Transcribe the listing in full, word for word; pictures do not belong in the copy.

%%

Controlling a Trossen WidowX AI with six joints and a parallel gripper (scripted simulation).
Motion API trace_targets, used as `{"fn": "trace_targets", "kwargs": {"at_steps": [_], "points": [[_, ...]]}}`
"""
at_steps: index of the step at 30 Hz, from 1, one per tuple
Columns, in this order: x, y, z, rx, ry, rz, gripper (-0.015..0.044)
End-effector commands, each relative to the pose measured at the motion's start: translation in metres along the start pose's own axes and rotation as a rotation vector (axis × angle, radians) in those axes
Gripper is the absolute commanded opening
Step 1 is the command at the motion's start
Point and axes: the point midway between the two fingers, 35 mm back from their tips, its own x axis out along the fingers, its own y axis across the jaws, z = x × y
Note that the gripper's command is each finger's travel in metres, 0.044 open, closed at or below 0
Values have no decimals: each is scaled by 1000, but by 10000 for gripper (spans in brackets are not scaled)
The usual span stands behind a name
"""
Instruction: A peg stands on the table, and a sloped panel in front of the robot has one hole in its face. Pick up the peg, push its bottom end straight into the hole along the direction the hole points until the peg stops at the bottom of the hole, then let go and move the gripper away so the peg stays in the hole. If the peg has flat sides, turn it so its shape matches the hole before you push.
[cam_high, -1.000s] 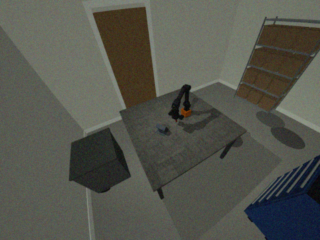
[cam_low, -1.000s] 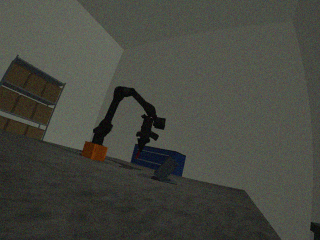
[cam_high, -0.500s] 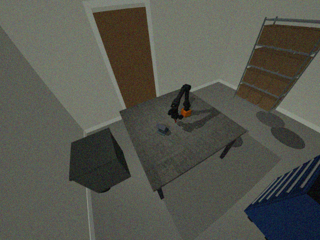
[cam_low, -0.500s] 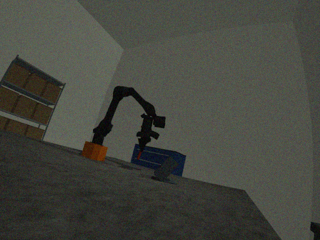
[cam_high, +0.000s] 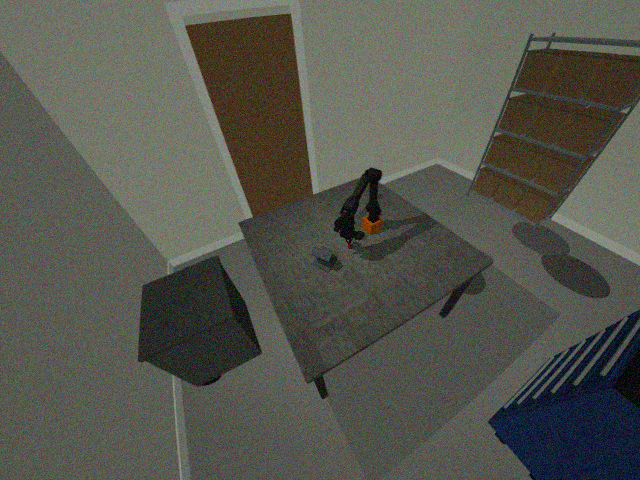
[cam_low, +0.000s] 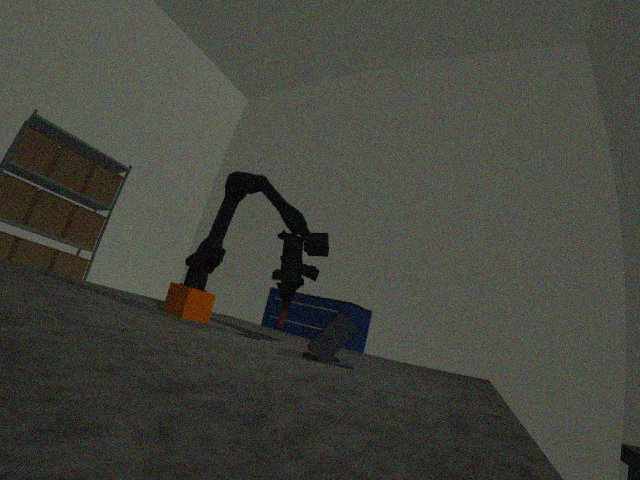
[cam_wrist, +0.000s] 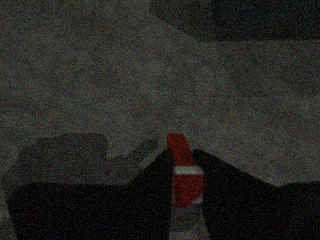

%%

Response to the exercise:
Controlling a Trossen WidowX AI with six joints and a parallel gripper (scripted simulation).
Motion API trace_targets, used as `{"fn": "trace_targets", "kwargs": {"at_steps": [_], "points": [[_, ...]]}}`
"""
at_steps: index of the step at 30 Hz, from 1, one per tuple
Columns, in this order: x, y, z, rx, ry, rz, gripper (-0.015..0.044)
End-effector commands, each relative to the pose measured at the motion's start: translation in metres along the start pose's own axes and rotation as a rotation vector (axis × angle, radians) in those axes
Gripper is the absolute commanded opening
Step 1 is the command at the motion's start
Point and axes: the point midway between the two fingers, 35 mm back from their tips, its own x axis out along the fingers, its own y axis across the jaws, z = x × y
Note that the gripper's command is each finger's travel in metres, 0.044 open, closed at or below 0
Values have no decimals: each is scaled by 1000, but by 10000 for gripper (spans in brackets are not scaled)
The usual span stands behind a name
"""
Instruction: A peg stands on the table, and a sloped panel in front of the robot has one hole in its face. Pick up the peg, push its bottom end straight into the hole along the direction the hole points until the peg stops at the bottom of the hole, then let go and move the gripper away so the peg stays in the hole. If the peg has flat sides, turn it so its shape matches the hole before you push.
[cam_high, -1.000s] 
[cam_low, -1.000s] 
[cam_high, -0.500s] 
[cam_low, -0.500s] 
[cam_high, +0.000s] 
[cam_low, +0.000s] 
[cam_wrist, +0.000s] 

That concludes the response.